I tried to prove the above mentioned statement written in the book "Serial Rings" by Gennadi Puninski.
For the first part I assumed that the module $E(M)$ is indecomposable. I was going by definitions of each term used.
A module $E(M)$ is indecomposable means $E(M)$ is non-zero and $E(M)$ can't be written as a direct sum of two non-zero submodules.
To prove $M$ uniform, we have to prove that every non-zero submodule of $M$ is essential, that is, every non-zero submodule of $M$ has a non-zero intersection with other submodules of $M$.
Now $E(M)$ is a module itself, which is the injective envelope of $M$, that is there exists an injective homomorphism $f: M \to E(M)$ and $f(M)$ is essential in $E(M)$.
Let us consider that $M$ is not uniform. Then $$M \cap T = \{0\} $$ for all other submodules $T$ of $M$.
Then $M$ is a zero-module.
I can't proceed further. Please help me.
As you started, suppose $E(M)$ is indecomposable.
Let $N$ be a nonzero submodule of $M$. Then $E(N)$ is a submodule of $E(M)$.
Case 1) If $E(N)=E(M)$, that would imply $N$ is essential in $E(M)$, hence it is also essential in $M$.
Case 2) If $E(N)\neq E(M)$, then it is a direct summand (since it is an injective module.) But that would mean that $E(M)=E(N)\oplus K$ for a nonzero $K$, and that $E(M)$ is decomposable. This is not possible in light of our hypothesis.

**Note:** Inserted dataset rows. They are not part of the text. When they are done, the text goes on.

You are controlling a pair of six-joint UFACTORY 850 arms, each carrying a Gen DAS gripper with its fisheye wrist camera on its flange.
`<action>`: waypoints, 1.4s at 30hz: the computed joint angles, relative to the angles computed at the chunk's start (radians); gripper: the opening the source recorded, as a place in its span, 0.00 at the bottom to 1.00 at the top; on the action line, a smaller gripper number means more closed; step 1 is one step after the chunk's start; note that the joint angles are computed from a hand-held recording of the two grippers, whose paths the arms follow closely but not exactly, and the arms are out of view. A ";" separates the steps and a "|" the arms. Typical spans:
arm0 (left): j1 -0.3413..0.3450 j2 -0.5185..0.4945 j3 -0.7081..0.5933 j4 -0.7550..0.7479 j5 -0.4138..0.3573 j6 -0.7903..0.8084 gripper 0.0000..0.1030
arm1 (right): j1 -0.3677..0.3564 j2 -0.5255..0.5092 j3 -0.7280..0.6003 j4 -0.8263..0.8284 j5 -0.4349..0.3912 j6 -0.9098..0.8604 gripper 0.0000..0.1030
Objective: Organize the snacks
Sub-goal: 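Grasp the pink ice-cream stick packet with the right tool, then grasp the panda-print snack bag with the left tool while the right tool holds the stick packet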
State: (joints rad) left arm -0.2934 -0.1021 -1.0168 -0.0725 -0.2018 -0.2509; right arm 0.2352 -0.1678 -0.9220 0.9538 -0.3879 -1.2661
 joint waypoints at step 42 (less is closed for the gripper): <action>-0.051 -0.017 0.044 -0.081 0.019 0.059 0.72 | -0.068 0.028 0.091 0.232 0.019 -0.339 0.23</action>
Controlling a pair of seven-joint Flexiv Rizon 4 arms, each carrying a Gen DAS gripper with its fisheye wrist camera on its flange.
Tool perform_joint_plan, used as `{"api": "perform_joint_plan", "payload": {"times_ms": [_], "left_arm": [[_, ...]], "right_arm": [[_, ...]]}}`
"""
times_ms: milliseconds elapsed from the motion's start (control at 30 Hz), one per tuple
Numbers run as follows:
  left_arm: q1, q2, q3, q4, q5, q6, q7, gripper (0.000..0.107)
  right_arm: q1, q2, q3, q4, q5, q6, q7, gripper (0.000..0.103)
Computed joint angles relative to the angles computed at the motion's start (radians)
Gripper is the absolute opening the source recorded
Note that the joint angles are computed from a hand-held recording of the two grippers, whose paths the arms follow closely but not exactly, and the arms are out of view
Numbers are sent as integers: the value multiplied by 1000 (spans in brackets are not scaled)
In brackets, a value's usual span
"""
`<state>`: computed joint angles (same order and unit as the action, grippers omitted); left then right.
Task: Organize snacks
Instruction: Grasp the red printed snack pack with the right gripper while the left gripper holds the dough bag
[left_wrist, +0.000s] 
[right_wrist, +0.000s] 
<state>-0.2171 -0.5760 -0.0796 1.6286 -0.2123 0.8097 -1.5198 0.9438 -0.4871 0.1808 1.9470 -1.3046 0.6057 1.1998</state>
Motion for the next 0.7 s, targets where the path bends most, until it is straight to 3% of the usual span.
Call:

Therefore for any nonzero submodule $N$ of $M$, only Case 1 happens.
The other direction is about as straightforward: assume $M$ is uniform. If $E(M)=A\oplus B$, then $M=(M\cap A)\oplus (M\cap B)$. By definition of uniformity, it is going to be impossible to have $M\cap A$ and $M\cap B$ nonzero. In the case $M\cap A=\{0\}$, you may deduce $A=\{0\}$ because $M$ is essential in $E(M)$. Similarly if $M\cap B=\{0\}$ you may deduce $B=\{0\}$. So there you have it, $E(M)=A\oplus B$ implies one of $A$ or $B$ is already trivial.